§ What you have to do: From the records below, determine the number of lines containing "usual". Output that number alone.

§ Entries shown:
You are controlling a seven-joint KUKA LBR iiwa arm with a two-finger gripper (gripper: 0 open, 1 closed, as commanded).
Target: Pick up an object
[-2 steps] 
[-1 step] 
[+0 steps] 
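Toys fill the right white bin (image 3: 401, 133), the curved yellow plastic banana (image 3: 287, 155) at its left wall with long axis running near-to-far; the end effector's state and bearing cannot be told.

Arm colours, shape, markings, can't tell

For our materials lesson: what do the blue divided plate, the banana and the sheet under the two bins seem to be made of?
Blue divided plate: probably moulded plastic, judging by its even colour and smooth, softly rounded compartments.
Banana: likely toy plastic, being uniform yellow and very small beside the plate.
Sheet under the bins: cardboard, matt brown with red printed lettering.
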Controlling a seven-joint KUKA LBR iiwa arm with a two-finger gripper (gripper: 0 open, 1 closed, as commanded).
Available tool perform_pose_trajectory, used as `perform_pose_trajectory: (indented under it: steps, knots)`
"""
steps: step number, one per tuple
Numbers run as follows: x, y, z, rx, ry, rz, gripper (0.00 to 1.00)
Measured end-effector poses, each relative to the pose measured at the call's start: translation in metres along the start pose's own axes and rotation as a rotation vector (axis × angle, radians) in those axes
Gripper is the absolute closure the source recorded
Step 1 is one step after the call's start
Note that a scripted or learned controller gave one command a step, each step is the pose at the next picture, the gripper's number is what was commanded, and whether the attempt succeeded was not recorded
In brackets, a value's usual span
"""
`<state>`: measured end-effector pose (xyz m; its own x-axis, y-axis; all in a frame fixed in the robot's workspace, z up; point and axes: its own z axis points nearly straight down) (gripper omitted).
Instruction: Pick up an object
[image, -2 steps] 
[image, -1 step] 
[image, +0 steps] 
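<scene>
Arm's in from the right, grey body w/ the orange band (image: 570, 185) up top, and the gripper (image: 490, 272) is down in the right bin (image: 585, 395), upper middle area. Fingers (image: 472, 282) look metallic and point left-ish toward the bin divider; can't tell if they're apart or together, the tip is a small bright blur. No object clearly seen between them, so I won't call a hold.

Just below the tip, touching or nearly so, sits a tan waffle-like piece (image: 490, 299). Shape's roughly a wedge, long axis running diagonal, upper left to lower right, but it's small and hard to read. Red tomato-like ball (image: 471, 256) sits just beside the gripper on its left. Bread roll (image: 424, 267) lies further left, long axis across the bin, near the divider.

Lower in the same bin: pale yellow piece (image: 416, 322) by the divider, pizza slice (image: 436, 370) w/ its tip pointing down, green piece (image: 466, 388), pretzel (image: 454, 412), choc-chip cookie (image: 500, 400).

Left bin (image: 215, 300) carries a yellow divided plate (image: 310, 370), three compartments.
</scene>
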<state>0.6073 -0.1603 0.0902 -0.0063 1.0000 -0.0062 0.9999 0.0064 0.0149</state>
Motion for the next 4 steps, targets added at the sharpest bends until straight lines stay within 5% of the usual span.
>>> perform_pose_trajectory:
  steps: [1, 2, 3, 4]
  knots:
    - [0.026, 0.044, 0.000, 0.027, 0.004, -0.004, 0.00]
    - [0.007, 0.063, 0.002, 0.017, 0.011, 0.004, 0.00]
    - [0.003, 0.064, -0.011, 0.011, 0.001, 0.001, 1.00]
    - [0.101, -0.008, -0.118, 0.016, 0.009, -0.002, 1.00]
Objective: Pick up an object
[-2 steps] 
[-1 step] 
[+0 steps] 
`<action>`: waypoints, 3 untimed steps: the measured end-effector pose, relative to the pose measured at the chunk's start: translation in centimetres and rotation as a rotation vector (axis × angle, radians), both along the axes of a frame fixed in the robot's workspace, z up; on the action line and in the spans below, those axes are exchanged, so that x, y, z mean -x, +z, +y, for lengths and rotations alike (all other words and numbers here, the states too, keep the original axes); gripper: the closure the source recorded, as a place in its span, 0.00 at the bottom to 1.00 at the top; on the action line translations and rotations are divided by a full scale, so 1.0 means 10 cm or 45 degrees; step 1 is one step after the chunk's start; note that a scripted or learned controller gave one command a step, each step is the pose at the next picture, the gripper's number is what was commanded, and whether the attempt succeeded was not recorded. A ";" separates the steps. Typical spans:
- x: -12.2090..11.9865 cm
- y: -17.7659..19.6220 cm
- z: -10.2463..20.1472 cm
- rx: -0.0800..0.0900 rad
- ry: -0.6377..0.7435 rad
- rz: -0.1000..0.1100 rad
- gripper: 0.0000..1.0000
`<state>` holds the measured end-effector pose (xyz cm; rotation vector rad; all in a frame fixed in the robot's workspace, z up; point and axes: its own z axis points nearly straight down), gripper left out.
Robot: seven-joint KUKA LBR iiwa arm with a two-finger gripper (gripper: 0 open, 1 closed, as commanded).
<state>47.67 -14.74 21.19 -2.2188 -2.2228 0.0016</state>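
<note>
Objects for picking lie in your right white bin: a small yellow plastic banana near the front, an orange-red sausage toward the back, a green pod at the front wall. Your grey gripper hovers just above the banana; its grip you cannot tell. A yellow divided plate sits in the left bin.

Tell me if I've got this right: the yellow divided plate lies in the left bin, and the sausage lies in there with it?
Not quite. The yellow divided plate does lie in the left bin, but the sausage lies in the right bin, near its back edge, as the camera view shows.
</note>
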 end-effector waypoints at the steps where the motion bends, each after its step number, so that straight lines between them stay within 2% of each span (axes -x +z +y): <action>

§ Response area: 2